Special honour

Students, staff and guests wore orange t-shirts during the special assembly, Oct. 1. Principal Larry Kielo is making introductory remarks.

Swift Current Comprehensive High School was one of two Saskatchewan schools chosen by the Assembly of First Nations and the Office of the Treaty Commissioner to receive orange t-shirts for all students as part of an Orange Shirt Day initiative. 

A special assembly took place at the school on Oct. 1 during which students and staff wore their orange t-shirts. 

A number of dignitaries were present for the event, including First Nations elder Sylvia Thorburn, Swift Current MLA Everett Hindley, Swift Current Deputy Mayor George Bowditch, Chinook School Division Board Chair Kim Pridmore, Chinook School Division trustees Larry Caswell and Tim Weinbender, Chinook School Division Director of Education Kyle McIntyre, and Chinook School Division Superintendent of Schools Kathy Robson.
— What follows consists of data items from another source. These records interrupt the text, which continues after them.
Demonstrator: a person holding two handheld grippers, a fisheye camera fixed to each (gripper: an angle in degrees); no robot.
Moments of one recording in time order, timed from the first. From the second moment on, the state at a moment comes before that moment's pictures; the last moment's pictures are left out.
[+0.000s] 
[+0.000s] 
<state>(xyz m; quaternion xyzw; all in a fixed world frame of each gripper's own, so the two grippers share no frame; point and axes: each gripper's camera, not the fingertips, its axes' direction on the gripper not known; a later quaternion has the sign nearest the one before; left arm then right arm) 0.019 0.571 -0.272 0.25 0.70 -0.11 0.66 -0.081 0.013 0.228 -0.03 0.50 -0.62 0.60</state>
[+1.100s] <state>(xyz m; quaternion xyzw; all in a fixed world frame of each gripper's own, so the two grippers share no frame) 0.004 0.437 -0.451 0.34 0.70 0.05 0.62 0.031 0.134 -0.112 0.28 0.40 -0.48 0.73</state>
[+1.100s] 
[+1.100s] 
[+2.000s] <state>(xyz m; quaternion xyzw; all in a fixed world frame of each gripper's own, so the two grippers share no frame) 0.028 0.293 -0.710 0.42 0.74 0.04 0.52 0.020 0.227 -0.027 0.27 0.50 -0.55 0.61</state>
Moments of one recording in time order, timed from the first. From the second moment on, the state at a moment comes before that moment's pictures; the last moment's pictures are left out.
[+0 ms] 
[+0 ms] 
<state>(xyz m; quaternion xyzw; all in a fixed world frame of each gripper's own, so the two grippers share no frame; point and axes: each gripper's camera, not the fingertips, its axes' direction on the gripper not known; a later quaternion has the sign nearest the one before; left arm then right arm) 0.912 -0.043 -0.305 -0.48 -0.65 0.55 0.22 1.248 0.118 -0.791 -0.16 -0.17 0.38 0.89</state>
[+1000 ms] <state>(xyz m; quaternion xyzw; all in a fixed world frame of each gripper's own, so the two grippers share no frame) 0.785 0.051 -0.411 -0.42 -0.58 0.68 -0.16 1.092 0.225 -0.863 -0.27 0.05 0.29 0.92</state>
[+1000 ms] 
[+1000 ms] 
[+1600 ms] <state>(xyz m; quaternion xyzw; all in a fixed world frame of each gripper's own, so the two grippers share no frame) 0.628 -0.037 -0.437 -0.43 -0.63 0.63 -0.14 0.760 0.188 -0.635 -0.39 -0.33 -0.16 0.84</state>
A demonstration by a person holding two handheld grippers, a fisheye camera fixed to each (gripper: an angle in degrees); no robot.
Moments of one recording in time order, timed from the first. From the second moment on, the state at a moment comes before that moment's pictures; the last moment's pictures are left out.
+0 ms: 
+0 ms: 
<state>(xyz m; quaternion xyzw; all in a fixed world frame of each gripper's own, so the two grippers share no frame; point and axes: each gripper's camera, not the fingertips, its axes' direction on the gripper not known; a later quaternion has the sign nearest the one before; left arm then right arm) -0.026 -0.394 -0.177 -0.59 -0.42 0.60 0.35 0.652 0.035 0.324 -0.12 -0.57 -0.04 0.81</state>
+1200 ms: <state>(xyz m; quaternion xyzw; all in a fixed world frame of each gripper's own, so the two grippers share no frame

 First Nations elder Sylvia Thorburn opened the assembly with a prayer in Cree. Both her parents were residential school survivors. 

A video was played with remarks by Assembly of First Nations National Chief Perry Bellegarde about the significance of Orange Shirt Day. Students Kassidy Painchaud and Owen Ljunggren made a presentation about the various activities that have taken place in the school during the past few weeks to give students and staff an opportunity to gain a deeper understanding of Orange Shirt Day and the significance of the harm done by residential schools. 

These activities took place across all grade levels as part of numerous subjects in the curriculum. Orange Shirt Day, which started in 2013, is commemorated every year in communities across Canada on Sept. 30. It was inspired by the story of Phyllis Webstad (née Jack), who as a six-year-old child went to a residential school in William's Lake, B.C. Upon arrival at the school she had to take off all her own clothing, including a new orange shirt, which she never saw again. 

Orange Shirt Day takes place at the end of September, because it was usually the time of year when children were taken from their homes to residential schools.